In the Mollier diagram of FIG. 7, a solid line Y indicates the prior art in which the first and second flow rate regulating valves 4 and 21 and the dryness sensors 14 and 19 are not provided. As shown in the Mollier diagram of FIG. 7, it can be seen that the refrigeration cycle 1 of this embodiment has improved cooling capacity compared to the conventional technology. In addition, in the refrigeration cycle 1 of this embodiment, the evaporation pressure of the refrigerant evaporator 18 can be set lower than the evaporation pressure of the refrigerant evaporator 6, so that the temperature between the air passing outside the refrigerant evaporator 18 and the refrigerant flowing inside the refrigerant evaporator 18 is lower than that of the refrigerant evaporator 6. The difference can be made large, and the cooling capacity can be further improved compared to the first embodiment.

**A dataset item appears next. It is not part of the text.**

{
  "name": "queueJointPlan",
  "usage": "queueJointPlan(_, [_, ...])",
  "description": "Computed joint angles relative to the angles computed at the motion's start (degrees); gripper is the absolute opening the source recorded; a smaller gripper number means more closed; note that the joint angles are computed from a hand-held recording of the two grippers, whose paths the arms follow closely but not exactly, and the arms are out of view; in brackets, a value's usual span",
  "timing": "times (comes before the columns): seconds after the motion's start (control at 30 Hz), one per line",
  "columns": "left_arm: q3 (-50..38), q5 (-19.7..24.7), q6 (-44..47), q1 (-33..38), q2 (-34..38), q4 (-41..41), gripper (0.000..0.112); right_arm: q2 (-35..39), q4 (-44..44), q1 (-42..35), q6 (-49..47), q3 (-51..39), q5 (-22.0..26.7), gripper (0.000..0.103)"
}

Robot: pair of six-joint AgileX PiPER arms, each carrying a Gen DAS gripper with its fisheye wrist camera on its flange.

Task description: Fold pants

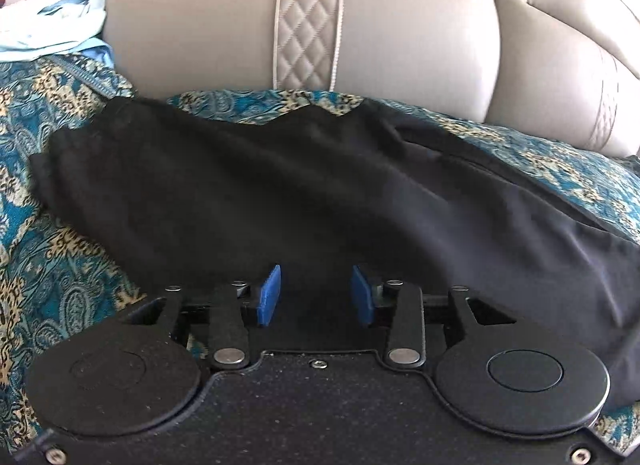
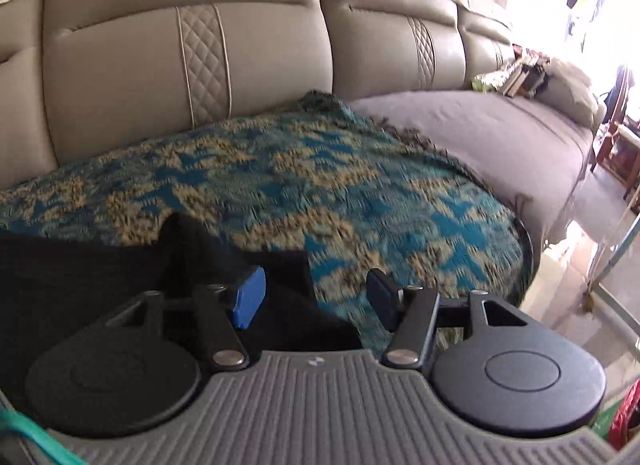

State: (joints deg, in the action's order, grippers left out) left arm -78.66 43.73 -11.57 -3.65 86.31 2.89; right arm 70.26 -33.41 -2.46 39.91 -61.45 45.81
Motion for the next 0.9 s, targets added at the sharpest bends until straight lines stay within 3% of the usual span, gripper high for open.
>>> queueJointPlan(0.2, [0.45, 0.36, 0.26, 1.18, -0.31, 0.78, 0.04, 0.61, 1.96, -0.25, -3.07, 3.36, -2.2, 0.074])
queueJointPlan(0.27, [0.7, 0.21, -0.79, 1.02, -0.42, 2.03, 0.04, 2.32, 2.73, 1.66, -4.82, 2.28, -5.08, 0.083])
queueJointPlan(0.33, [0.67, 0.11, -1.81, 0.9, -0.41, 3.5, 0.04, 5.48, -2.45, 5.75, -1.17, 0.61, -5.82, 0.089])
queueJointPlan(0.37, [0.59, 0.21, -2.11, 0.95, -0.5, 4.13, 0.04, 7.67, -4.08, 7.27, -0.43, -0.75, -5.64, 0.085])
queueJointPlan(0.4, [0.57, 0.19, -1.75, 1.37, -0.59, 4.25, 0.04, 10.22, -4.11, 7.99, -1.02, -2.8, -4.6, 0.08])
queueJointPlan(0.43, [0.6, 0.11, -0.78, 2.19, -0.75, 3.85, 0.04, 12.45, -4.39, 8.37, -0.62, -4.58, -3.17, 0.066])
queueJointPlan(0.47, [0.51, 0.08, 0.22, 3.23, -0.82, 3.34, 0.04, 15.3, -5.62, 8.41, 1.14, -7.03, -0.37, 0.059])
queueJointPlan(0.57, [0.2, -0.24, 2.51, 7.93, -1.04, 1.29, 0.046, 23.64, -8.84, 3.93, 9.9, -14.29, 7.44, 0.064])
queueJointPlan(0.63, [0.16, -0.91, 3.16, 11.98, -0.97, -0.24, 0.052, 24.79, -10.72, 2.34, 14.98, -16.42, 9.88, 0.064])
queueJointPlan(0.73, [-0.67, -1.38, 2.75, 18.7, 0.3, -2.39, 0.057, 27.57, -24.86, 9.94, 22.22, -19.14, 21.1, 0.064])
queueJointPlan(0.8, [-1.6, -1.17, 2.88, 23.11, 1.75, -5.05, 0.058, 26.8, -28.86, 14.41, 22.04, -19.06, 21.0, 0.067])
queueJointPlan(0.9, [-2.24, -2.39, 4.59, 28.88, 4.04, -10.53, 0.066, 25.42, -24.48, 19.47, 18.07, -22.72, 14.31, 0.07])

(Modification) In this embodiment, the flow rate of the liquid refrigerant returned to the inlet of the refrigerant evaporator was adjusted by controlling the length of the opening time of the flow rate adjustment valve. The adjustment may be made by controlling the size of the opening diameter of the proportional control valve. In this embodiment, the degree of dryness x at the outlet of the refrigerant evaporator is set to 0.8 to 0.9, but it may be freely changed as long as it is within the range of 0.7<x<1.0.

[0033]

According to the present invention, since a decrease in the refrigerant evaporation capacity at the outlet of the refrigerant evaporator is suppressed, a decrease in the cooling capacity of the refrigeration cycle can be prevented, and stable cooling operation can be performed for a long period of time.

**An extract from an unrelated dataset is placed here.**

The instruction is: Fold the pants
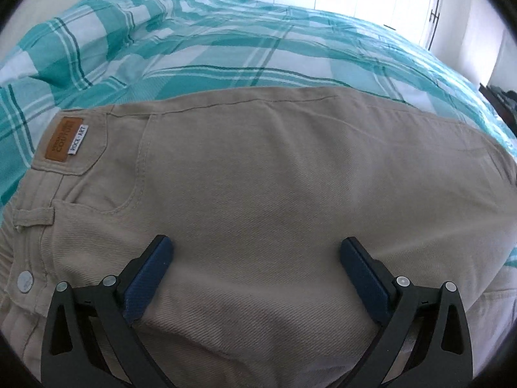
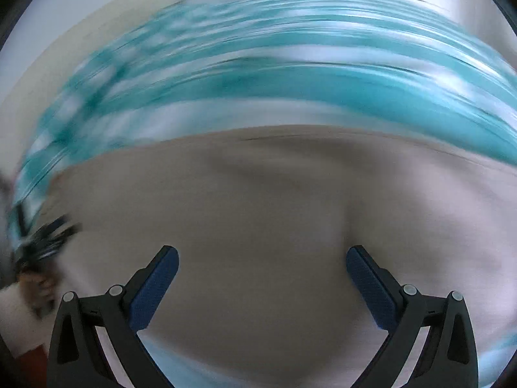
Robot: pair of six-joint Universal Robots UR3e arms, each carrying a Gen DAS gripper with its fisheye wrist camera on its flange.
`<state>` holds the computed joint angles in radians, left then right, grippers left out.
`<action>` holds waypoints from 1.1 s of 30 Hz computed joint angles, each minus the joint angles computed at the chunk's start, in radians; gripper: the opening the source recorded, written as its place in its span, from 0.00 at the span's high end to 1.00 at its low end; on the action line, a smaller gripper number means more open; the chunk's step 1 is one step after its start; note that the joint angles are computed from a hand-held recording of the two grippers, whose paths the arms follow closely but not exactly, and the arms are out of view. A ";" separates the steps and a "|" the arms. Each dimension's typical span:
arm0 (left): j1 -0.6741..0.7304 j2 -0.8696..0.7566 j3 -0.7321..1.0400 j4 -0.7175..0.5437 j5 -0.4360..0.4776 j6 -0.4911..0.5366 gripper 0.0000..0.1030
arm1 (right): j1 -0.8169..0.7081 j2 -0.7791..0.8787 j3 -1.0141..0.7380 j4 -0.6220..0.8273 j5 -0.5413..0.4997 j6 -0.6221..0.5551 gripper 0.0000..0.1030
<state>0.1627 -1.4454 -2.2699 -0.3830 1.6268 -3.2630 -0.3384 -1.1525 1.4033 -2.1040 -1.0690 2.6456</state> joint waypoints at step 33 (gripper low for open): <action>-0.025 -0.040 0.033 0.010 0.037 -0.013 0.00 | -0.970 -0.879 0.340 0.730 0.251 -0.759 0.99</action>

[Brief explanation of drawings]

FIG. 1 is a refrigerant circuit diagram showing a refrigeration cycle of a first embodiment.

FIG. 2 is a Mollier diagram of the refrigeration cycle of the first embodiment.

FIG. 3 is a graph showing the relationship between the refrigerant side heat transfer coefficient and the dryness of the refrigerant at the outlet of the refrigerant evaporator.

FIG. 4 is a graph showing the relationship between the cooling capacity of the refrigeration cycle and the dryness of the refrigerant from the inlet to the outlet of the refrigerant evaporator.

FIG. 5 is a refrigerant circuit diagram showing a refrigeration cycle of a second embodiment.

FIG. 6 is a refrigerant circuit diagram showing a refrigeration cycle of a third embodiment.

FIG. 7 is a Mollier diagram of the refrigeration cycle of the third embodiment.

FIG. 8 is a refrigerant circuit diagram of a conventional refrigeration cycle.

[Explanation of symbols]

1 Refrigeration cycle 4 First flow rate adjustment valve (adjustment means) 5 Ejector (refrigerant feeding means) 6 Refrigerant evaporator 7 Accumulator 13 Computer (controlling means) 14 Dryness sensor (detection means) 16 Refrigerant pump (adjustment means, refrigerant feeding means) )19
Dryness sensor (detection means) 20 Computer (control means) 21 Second flow rate adjustment valve (adjustment means)

Claims (1)

[Claims] Claim 1: (a) a refrigerant evaporator that evaporates refrigerant flowing in from an inlet; (b) an accumulator that separates refrigerant flowing out from an outlet of the refrigerant evaporator into liquid refrigerant and refrigerant gas; c) a bypass pipe that communicates the inside of the accumulator with the inlet of the refrigerant evaporator;
) a refrigerant sending means having an adjusting means for adjusting the flow rate of the liquid refrigerant flowing through the bypass pipe, and sending the liquid refrigerant in the accumulator to the inlet of the refrigerant evaporator via the bypass pipe; A refrigeration cycle comprising: a detection means for detecting the degree of dryness of the refrigerant at an outlet of a refrigerant evaporator; and a control means for controlling the adjustment means according to the degree of dryness of the refrigerant detected by the detection means.